By default, any table that has nothing specified in the files will not have any data selected from the source client.
Each key should represent the table name that you are defining rules for. If you don't have any custom rows to sanitize, the value should be a clause that will be wrapped in a MySQL WHERE clause. DataTaster will automatically look for any files with that name and include them in the export.

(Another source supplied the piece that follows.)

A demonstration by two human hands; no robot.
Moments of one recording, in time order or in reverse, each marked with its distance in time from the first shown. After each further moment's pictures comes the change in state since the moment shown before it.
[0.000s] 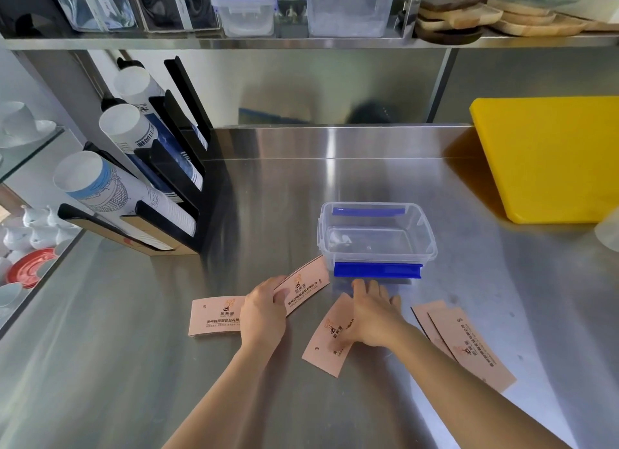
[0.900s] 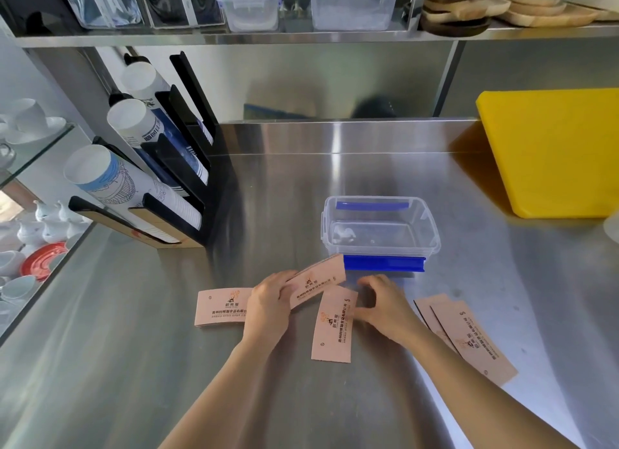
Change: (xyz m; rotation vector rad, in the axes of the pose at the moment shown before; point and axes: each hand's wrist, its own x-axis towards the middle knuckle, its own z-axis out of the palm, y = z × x) left_hand -0.007 0.002 -0.006 0.006 -0.097 0.167; right_hand -0.002 0.025 0.009 0.467 0.148 -0.045
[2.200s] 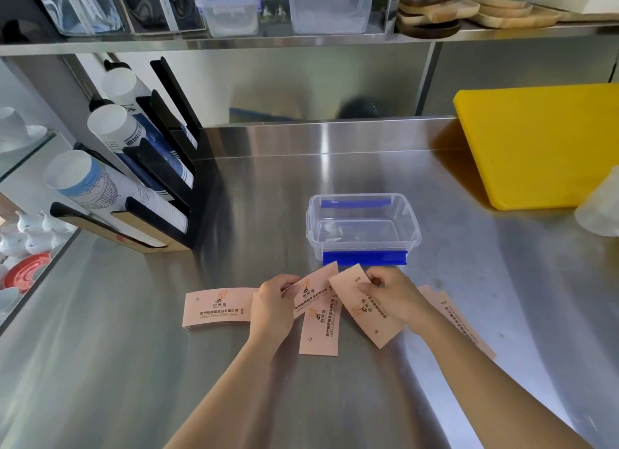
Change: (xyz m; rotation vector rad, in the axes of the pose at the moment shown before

sales_summaries: quarter_start_date >= '<%= Date.current.last_year.beginning_of_quarter %>'
If you have columns that you need to sanitize, you'll need to specify the column names and values along with the selections. Note that many things get sanitized by default.
sales_summaries:
select: "quarter_start_date >= '<%= Date.current.last_year.beginning_of_quarter %>'"
sanitize:
comp_total: 9999.99
Default Sanitization
To help protect data, DataTaster scans columns that it's importing against of blocklist of terms that it identifies as high risk (you can see the full list of default sanitizations at lib/data_taster/sanitizer.rb
.). If the term is a match against its list and there is no custom sanitization defined, it will attempt to sanitize the column. If you do not need to sanitize that column, you can always skip it:
users:
select: "activated_at IS NOT NULL"
sanitize:
retain_email: "<%= skip_sanitization %>"
DataTaster.sample!
DataTaster uses its Sample class to load the yml files, filtered through erb methods provided through its Flavors class.

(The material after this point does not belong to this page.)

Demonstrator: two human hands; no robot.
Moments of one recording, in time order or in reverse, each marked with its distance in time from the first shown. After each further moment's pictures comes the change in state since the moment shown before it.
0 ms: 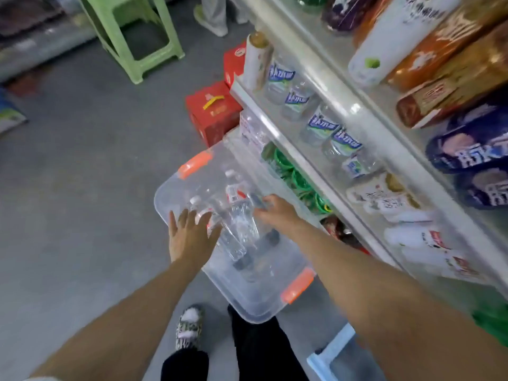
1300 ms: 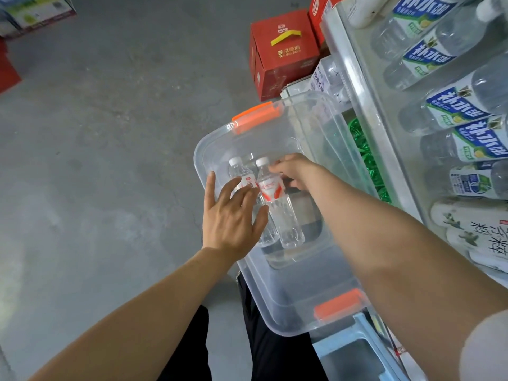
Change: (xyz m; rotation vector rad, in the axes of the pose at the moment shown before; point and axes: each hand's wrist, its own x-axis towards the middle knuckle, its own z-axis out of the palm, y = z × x) left_hand 0.004 0.000 0.035 -0.052 0.312 0.051; right_hand 0.159 -0.044 0.079 0.058 -0.313 0.174
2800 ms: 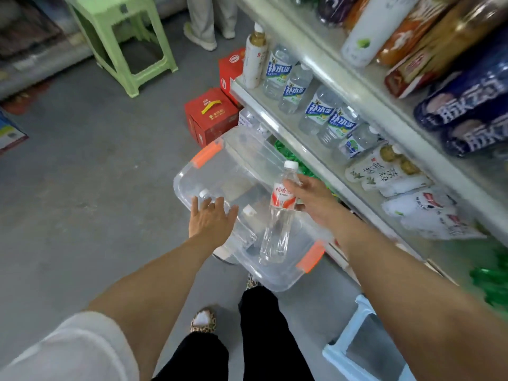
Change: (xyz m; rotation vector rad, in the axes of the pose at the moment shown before) left_hand 0.001 -0.011 -0.042 0.001 -0.468 0.031; right_hand -0.241 0.091 -0.019 0.548 0.369 -0.373
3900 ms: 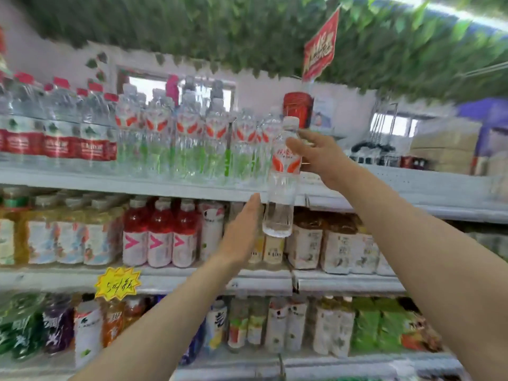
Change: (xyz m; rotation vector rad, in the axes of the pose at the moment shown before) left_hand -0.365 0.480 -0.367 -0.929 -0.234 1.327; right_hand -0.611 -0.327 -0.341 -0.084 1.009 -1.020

Before doing so, you'll need to specify a client to use to connect to mysql and make queries. Doing so can be done by calling DataTaster.config
, like so:
DataTaster.config(
source_client: Mysql2::Client.new(db_config),
working_client: Mysql2::Client.new(db_config),
)
This method takes several optional arguments for further configuration of data selection. The list of arguments and their defaults can be found at components/data_taster/lib/data_taster.rb
.
When you are ready to populate your database with the selected data, you can pass include_insert: true
to this method call so that it returns INSERT statements. Otherwise, it will only return SELECT queries, useful for testing and debugging purposes.
Asking for samples without previously configuring db clients will result in errors. However, once you have done so, sampling is easy:
DataTaster.sample!
This will select data from the source_client and insert it using the working_client.
Deprecating Tables
DataTaster queries directly on the source_client to retrieve the list of tables to work on, which can cause issues when tables are removed -- migrations that have run in one environment may not have yet run in another. In order to maintain smoother transitions, use the deprecated_table
method found in the DataTaster#Flavors file to mark the table as one that should include neither the schema nor the data.